I've had them in that 3700 box since last summer when I bought my new tackle bag and they haven't dried out and are like new. I don't really notice any difference.

I found that if I keep them separate like in that box, they do not bleed. White will pick up any color that it is mixed in with. I have had red plastics of other brands bleed so I keep them separate.


----------



## ilinimud (Feb 25, 2009)

i just bought a couple bags, but havent used them yet. Look great though.


----------



## Waterwings (Feb 25, 2009)

ACarbone624 said:


> I don't use them, but the Zoom Merthiolate might be great in really stained water.



That's the only kind of water I have here (stained/muddy) and no hits yet, but one day I may catch a biggun on it, lol. [-o<


----------



## ACarbone624 (Feb 25, 2009)

Waterwings said:


> ACarbone624 said:
> 
> 
> > I don't use them, but the Zoom Merthiolate might be great in really stained water.
> ...



I have the opposite problem...most of our waters are super clear...not much stained water around here.


----------



## Quackrstackr (Feb 25, 2009)

WW, you need to take those things to KY Lake and pitch them in the middle of the shallow stake beds this summer early and late in the day. :wink:


----------



## Brine (Feb 25, 2009)

Waterwings said:


> ACarbone624 said:
> 
> 
> > I don't use them, but the Zoom Merthiolate might be great in really stained water.
> ...



Trick worm probably ranks near the bottom of effectiveness in muddy water.

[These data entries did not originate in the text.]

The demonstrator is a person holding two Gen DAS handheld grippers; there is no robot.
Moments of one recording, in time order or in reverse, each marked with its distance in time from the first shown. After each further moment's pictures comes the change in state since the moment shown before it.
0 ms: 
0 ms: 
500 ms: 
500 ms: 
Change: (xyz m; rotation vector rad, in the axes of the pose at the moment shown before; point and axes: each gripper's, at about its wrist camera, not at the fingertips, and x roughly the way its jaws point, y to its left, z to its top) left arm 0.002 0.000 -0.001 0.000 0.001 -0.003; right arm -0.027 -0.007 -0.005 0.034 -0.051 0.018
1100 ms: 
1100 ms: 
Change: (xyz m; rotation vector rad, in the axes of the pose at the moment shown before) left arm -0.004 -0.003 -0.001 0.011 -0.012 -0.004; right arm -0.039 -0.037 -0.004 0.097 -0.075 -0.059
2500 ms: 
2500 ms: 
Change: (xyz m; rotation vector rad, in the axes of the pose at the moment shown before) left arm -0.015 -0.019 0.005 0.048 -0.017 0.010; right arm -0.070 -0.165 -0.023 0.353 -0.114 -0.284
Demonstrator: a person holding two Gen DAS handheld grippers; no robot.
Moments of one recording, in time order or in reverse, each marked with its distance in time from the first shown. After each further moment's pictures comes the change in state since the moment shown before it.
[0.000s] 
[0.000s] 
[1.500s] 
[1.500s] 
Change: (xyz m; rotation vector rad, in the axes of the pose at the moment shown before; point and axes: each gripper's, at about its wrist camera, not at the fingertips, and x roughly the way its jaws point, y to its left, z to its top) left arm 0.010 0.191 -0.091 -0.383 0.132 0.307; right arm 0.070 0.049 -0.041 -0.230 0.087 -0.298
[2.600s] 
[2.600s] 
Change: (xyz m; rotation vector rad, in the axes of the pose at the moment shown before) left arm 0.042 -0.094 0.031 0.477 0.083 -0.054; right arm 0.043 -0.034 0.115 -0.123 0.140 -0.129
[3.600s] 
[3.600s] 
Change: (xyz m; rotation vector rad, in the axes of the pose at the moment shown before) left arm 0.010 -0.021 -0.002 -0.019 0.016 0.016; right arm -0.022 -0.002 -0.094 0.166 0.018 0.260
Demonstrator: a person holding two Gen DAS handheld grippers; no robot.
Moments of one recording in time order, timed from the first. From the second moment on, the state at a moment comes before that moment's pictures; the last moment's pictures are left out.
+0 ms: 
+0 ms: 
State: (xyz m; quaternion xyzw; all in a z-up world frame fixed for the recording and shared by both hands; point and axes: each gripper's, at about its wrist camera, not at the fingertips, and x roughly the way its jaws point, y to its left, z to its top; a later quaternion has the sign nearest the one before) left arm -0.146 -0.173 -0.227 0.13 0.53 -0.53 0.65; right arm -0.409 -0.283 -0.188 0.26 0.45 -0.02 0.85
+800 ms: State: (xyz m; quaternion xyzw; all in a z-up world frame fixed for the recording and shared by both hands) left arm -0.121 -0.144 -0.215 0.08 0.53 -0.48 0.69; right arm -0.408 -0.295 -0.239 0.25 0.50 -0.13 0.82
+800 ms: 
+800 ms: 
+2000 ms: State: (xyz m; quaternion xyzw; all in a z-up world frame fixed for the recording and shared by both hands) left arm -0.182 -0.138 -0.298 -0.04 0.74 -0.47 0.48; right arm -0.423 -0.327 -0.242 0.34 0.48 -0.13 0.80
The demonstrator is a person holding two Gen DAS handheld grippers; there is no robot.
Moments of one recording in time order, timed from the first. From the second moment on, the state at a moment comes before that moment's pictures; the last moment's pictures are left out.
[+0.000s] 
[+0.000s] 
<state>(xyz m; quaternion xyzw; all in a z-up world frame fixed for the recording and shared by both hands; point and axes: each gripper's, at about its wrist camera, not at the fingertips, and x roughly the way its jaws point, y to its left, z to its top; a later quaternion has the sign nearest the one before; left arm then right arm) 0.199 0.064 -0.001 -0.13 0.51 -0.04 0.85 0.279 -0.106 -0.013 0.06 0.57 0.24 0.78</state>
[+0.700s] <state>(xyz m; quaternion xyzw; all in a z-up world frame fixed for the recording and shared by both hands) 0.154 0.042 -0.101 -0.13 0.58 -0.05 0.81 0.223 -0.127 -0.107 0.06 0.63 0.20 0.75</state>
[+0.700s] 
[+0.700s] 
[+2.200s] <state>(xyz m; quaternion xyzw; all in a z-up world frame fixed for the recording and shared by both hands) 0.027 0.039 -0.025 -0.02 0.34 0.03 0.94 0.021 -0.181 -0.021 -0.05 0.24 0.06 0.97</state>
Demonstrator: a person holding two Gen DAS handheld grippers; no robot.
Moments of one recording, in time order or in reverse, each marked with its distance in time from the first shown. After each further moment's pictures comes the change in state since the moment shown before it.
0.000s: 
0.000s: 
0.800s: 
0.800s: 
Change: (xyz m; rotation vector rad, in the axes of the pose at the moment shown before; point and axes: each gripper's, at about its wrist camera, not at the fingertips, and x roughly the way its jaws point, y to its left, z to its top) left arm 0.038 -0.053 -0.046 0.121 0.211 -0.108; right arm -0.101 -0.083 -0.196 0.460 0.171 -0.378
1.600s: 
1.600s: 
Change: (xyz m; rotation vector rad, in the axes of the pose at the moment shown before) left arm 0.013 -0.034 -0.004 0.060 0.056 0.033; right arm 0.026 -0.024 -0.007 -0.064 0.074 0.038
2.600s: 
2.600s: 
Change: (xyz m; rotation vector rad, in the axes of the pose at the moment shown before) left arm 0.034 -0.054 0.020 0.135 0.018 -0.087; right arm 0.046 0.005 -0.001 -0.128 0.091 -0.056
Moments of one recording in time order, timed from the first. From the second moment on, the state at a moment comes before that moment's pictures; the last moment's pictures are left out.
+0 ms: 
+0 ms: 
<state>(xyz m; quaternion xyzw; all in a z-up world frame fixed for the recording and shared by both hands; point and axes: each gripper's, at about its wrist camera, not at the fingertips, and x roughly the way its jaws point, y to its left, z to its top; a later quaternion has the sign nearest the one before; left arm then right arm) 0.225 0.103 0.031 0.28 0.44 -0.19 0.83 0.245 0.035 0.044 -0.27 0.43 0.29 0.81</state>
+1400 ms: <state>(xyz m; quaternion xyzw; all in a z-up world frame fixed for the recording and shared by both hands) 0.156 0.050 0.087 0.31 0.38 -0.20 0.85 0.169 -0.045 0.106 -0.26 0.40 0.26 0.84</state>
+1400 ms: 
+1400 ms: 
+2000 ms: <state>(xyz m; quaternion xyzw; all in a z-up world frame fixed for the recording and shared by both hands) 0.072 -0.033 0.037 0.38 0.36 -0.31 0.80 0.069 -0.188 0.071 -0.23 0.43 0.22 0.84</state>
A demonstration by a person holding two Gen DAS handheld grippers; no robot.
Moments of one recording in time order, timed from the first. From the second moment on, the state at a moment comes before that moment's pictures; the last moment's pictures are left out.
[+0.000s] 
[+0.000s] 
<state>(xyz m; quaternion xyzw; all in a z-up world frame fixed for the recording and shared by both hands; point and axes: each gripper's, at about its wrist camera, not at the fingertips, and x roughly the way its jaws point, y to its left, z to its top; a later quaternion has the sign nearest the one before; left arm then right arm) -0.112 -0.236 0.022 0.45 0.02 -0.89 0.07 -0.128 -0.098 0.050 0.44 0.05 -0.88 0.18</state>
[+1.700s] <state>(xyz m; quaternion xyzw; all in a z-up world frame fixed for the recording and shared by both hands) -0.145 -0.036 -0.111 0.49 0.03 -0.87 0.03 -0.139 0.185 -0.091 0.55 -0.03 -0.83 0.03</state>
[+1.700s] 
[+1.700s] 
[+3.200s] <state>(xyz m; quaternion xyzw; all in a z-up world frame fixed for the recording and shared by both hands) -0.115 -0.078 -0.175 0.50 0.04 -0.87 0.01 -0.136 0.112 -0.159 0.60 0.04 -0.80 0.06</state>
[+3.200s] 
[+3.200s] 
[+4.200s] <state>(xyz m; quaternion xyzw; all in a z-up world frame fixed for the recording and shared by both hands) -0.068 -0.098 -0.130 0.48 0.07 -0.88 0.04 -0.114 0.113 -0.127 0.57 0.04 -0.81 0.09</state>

You're better off throwing something that makes some noise or puts out vibration. If I have to finesse fish in muddy water, I will usually choose a senko becuase it has a bigger profile. 

M2C.


----------



## russ010 (Feb 25, 2009)

Brine said:


> Waterwings said:
> 
> 
> > ACarbone624 said:
> ...



I fish a lot of stained/muddy water in South Carolina... I've found nothing that works better than Yum 7.5" Ribbontail worms in June Bug and Red Shad colors.. I also spray a little Yum Shad fish attractant on them. Texas rigged with a 1/8oz bullet weight seems to do the trick for me. Culprit 7" worms also work well in the same colors.... I like both brands because of the thicker body - zoom U-tale worms are too small for my liking.


----------